Rastlos sind auch die Vögel, die im Garten und den nahen Hecken geschäftig herumfliegen, um Nahrung zu suchen. Die Sonnenstrahlen dieses schönen Wintertages verführen sie in eine Vorfreude auf den kommenden Frühling, auf einen Neubeginn in der erwachenden Natur. Mir wird langsam kalt, der Biswind wird stärker. Der Enzian an seinem Stängel bewegt sich leicht im Wind und das Glockenspiel, das am Deckenvorsprung der Terrasse aufgehängt ist, ertönt in feinstem Klang, als wären es die ersten Schneeglöckchen, die den Frühling einläuten wollen.

© Hans-Peter Zürcher

Donnerstag, 3. Februar 2011

Sternennacht

Ein frostig eisiger Wind lässt die ohnehin schon kalte Nacht erstarren. Sternenklar und mit unheimlicher Tiefe zeigt sich der Nachthimmel. Da und dort steigt Rauch aus Kaminen, dessen weißliche Dampffahne sich sehr schnell in der trockenen Luft verflüchtigt. Aus einigen Fenstern, die noch nicht mit Läden der Käte wegen verschlossen sind, schimmert gelblich wärmendes Licht in die unendliche Kälte der Nacht.

Der Bursche, der in seinem Kämmerlein am Fenster steht und seinen Blick gleich seinen Gedanken hinaus in diese unwirtlich kalte Nacht schickt, fröstelt es ein wenig. Nein, nicht die Kälte von draußen ist es, das ihn in seinem warmen Stübchen frösteln lässt...

„Ich hol dir die Sterne vom Himmel“ flüstert ihm sein Schatz ins Ohr. Es war eine kühle Sommernacht in den Bergen. Sie saßen Hand in Hand auf dem Bänklein vor der Hütte und schauten gemeinsam in den klaren Nachthimmel. „Weißt du mein Schatz, oft sitze ich am Abend, wenn sich der Himmel öffnet und all die vielen Sterne und der Mond sich mir zeigen, am Fenster in meiner Stube. Ich fühle, dass du in der Fremde gleiches tust. So sind wir uns dann immer ganz nah, wie jetzt, gell“.

...Ja, genau so empfindet er auch jetzt, in dieser hellen, kalten Nacht. Gerade jetzt, wo er in seinem Stübchen in der Fremde am Fenster steht und in den klaren tiefen Himmel schaut. < Ja, jetzt steht auch mein Schatz am Fenster und blickt in denselben Himmel, zu denselben Sternen >, geht ihm durch den Kopf. - Ich hole dir die Sterne vom Himmel - Ein Gefühl von Freude und Trauer, von tiefer Liebe und Sehnsucht steigt in ihm hoch.
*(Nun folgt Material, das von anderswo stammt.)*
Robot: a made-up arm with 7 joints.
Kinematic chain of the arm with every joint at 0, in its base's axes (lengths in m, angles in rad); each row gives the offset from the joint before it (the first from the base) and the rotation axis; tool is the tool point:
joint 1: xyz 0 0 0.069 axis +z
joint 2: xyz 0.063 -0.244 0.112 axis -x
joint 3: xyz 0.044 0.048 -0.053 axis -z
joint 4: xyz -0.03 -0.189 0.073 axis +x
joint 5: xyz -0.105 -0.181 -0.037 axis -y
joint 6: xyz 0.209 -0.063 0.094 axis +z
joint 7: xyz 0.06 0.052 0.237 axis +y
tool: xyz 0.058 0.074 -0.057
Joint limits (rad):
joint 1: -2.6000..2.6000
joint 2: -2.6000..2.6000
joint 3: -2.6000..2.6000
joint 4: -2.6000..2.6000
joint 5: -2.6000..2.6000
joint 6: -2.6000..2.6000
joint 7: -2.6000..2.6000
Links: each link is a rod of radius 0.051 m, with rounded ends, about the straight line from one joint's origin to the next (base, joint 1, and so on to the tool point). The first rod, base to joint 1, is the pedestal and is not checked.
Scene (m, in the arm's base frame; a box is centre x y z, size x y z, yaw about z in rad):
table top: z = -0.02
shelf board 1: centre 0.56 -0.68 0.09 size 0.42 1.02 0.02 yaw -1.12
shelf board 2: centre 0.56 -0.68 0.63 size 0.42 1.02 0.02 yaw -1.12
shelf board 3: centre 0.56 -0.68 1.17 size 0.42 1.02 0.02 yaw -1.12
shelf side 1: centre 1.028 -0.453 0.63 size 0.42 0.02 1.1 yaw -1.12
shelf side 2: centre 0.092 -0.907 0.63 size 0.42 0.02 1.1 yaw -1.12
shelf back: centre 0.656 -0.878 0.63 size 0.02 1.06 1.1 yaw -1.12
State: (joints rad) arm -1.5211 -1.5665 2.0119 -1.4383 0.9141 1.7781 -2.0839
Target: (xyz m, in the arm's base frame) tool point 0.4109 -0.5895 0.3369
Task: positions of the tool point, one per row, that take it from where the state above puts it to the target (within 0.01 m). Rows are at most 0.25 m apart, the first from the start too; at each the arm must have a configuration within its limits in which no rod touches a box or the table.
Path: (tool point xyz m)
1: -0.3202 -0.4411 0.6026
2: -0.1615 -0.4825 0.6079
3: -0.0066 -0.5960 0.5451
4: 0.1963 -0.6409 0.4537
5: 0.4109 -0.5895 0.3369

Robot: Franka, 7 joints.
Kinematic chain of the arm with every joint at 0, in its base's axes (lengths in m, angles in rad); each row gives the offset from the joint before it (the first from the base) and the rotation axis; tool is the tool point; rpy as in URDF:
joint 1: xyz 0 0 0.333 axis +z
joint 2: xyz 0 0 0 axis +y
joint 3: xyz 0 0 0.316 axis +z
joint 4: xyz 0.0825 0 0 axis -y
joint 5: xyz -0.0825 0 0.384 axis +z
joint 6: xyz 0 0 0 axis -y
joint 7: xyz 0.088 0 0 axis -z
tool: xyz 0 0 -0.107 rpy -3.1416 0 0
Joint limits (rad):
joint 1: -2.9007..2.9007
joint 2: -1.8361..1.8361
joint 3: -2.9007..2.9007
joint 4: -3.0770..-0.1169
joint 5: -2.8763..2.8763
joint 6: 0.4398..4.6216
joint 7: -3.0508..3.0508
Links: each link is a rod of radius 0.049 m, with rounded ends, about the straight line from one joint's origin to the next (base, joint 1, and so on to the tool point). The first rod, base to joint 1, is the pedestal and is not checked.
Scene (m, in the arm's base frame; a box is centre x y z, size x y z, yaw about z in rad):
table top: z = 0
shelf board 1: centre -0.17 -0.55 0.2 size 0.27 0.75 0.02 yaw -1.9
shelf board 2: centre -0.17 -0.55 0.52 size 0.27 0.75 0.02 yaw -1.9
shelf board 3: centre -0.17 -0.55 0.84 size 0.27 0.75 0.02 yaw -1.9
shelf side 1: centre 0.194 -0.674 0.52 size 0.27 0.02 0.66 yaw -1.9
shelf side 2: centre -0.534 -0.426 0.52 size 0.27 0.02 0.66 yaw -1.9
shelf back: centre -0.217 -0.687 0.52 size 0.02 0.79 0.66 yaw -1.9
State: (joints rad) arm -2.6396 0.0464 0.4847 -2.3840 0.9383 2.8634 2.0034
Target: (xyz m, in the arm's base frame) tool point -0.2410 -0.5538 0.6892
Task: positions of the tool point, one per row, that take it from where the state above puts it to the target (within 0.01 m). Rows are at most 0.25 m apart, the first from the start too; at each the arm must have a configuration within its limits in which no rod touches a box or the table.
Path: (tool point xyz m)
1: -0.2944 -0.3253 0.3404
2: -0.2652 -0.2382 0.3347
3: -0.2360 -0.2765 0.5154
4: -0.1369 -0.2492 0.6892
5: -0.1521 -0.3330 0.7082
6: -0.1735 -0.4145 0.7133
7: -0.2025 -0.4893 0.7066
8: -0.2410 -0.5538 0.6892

Mit diesen Gefühlen steigt auch eine Träne in ihm hoch, eine Träne, die sich mit vielen weiteren auf seinem Gesicht verflüchtigen und in ewige Gedanken an seine Liebste entschweben wie Sternschnuppen am Firmament...

„Weißt du mein Schatz, wenn ich dann mit deinem Briefen in meiner Hand so am Fenster stehe, muss ich oft weinen. Ich vermisse dich all die lange Zeit die uns trennt. Wir sind uns so nah und so weit. Ab und zu kullert eine Träne von mir auf Deine Briefe, vermischt sich mit der Tinte deiner Worte und verschmilzt so zu einem Ganzen, genau so, wie unsere Liebe“.

...Er fühlt, dass auch sein Schatz jetzt zur gleichen Zeit in den gleichen, kalten Nachthimmel schaut. Wie sich seine Gedanken mit denen von seiner Liebsten sich im Universum verlieren, wo sie sich verbinden zu einem Ganzen, einer innigen, großen Liebe.